Не глядя на Алана, Уилл подскочил с нагретого и продавившегося под его весом места. Пепел с кончика сигареты тут же опал на спинку впередистоящего кресла серой пылью. Алан сказал что-то еще, но Уилл уже не слышал: он развернулся и широкими шагами, на смотря вперёд, направился к выходу. Чья-то тень мелькнула в свете коридорной лампы, и Уилл едва не столкнулся с кем-то в дверном проёме. Когда же он поднял голову, оторвавшись от созерцания своей обуви, натянутые струны нерв оборвались.
– Прошу прощения, мистер Белл.
Золотистые глаза Ланы Блейк пробирались своим взглядом в каждую мысль, скручивали ее и смаковали, как трдельник[6 - Традиционная выпечка в ряде стран Центральной Европы. Представляет собой выпечку из дрожжевого теста, наматываемого на вертел из дерева или металла (трдло) по спирали] на городской площади. Они замерли в дверном проёме, разделяемые только сигаретой Уилла и давящим чувством в груди. Он дышал медленно, ощущая, как новый приступ головокружения подбирается все ближе. Он пытался отвести взгляд, но вместо этого лишь больше тонул в усыпанных маленькими звёздами-веснушками радужках глаз Ланы. Они плыли, плясали в своём водовороте и утягивали за собой Уилла. Она смотрела на него, кажется, слишком долго, хотя секундная стрелка на часах показала всего лишь пятнадцать секунд, а мир уже начал скручиваться в спираль. Пока Уильяма из этого водоворота не вырвал знакомый голос:
– О, Лана, не знал, что вы придёте!
Он обернулся: Алан приветливо улыбался, и девушка, еще раз извинившись, проскользнула мимо Уилла. Липкое чувство дежавю с новой силой нахлынуло на него. Алан никогда не был столь же мил с ним. Все, что получал Уилл – приказы. Иногда за ними следовала похвала, как собаке, а иной раз лишь молчаливый укор за несделанную работу. Алан никогда не был с ним добр. Разве что исчезал иногда на двадцать лет, давая Уильяму вдохнуть полной грудью. И то, в такие моменты, Уилл начинал тосковать по своему несносному другу. И считал дни до его возвращения.

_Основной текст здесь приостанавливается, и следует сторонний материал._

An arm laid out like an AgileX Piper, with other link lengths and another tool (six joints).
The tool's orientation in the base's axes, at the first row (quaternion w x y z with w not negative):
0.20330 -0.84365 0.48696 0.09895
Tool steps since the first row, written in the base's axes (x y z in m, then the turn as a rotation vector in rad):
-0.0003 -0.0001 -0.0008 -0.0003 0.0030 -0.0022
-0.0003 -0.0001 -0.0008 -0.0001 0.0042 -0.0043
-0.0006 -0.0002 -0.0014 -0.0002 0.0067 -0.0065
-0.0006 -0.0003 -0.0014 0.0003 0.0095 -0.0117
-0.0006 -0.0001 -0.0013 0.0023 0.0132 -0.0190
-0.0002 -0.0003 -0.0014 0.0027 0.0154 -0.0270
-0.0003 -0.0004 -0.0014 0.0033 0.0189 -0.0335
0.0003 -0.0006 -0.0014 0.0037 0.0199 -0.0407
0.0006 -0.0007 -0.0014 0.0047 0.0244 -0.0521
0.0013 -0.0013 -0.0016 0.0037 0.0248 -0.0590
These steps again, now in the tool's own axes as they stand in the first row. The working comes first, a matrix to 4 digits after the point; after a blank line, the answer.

Алан раскланивался Лане, хотя на этот раз она активно делала вид, что ей все равно до него. И все же она пришла в театр – Уилл надеялся, что не из-за Алана, – и медленно кивала каждому произнесённому Маккензи слову. Они направились в сторону сцены, оставив Уильяма наедине с сигаретным дымом и разъедающим странным чувством злости.

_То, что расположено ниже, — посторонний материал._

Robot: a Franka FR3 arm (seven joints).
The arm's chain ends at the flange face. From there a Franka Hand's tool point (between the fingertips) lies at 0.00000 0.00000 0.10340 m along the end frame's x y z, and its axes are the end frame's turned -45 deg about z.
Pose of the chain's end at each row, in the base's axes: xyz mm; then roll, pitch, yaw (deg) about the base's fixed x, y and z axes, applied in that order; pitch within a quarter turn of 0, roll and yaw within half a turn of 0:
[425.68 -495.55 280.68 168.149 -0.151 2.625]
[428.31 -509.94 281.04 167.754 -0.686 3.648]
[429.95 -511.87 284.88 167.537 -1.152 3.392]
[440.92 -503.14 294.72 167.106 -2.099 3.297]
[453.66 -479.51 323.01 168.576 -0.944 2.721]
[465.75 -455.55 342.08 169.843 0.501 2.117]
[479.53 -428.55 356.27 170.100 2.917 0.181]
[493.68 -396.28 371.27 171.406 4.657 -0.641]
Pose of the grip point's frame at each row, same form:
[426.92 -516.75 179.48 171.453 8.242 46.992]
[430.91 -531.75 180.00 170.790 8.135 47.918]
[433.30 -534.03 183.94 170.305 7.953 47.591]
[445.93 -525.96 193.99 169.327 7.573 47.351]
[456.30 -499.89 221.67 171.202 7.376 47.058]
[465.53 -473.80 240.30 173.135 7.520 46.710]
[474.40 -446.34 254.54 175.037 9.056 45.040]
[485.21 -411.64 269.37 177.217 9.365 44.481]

Смяв пальцами кончик сигареты, Уилл затянулся и вздрогнул, от раздавшегося над ухом тихим голосом:
– Простите, но здесь нельзя курить.
– А… – он оглянулся, рассеянно скользя взглядом по незнакомке перед ним. – Да, я уже ухожу.

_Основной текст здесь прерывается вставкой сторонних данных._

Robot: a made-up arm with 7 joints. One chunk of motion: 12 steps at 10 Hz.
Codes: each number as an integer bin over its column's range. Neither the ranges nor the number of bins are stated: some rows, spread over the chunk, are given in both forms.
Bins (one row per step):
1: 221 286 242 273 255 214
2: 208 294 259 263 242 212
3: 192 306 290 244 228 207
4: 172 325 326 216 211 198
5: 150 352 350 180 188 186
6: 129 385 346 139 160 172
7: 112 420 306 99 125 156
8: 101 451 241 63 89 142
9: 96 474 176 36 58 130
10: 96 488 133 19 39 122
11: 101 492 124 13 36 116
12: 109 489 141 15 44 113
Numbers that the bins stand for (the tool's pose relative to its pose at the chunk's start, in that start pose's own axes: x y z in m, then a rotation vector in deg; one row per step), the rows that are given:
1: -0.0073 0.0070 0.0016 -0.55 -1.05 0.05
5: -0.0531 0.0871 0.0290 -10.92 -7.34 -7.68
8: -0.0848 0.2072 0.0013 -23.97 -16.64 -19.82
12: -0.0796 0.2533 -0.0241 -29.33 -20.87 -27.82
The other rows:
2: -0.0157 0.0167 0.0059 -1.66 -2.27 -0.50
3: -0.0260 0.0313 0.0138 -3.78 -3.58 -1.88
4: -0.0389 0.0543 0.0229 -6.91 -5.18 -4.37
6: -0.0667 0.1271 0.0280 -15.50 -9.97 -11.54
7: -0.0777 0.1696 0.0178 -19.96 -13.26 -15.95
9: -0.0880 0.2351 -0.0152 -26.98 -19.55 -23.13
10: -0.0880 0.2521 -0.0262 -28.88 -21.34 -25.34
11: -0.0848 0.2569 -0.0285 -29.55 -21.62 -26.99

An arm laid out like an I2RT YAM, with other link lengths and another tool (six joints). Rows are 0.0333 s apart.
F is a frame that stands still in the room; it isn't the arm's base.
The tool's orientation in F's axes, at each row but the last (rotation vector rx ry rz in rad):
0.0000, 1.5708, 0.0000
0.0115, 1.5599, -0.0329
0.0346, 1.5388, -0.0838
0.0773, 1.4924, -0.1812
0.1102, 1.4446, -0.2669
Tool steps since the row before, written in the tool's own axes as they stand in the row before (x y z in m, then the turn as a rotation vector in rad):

Он шаркнул ногой и, прежде чем уйти, зацепился глазами за огненно-рыжую копну перед ним. Знакомая россыпь веснушек, хитрый прищур и лицо, которое он уже недавно видел. Уилл несколько раз моргнул, гадая, наваждение ли девушка перед ним или же он просто уже путает между собой всех встреченных за жизнь людей. Она стояла перед ним, пристально разглядывая его лицо, а затем широко улыбнулась, подпрыгнула и хлопнула в ладоши, едва не закричав «Эврика!».
– Это вы! Вы разговаривали с мамой на аукционе, да? Я Мэри-Кейт. – Она протянула Уиллу руку. – Мэри-Кейт Калверт, а вы…
– Уильям Белл. – Он нехотя ответил на рукопожатие, затягиваясь, и то и дело напряженно поглядывая на односторонний разговор Алана с Ланой.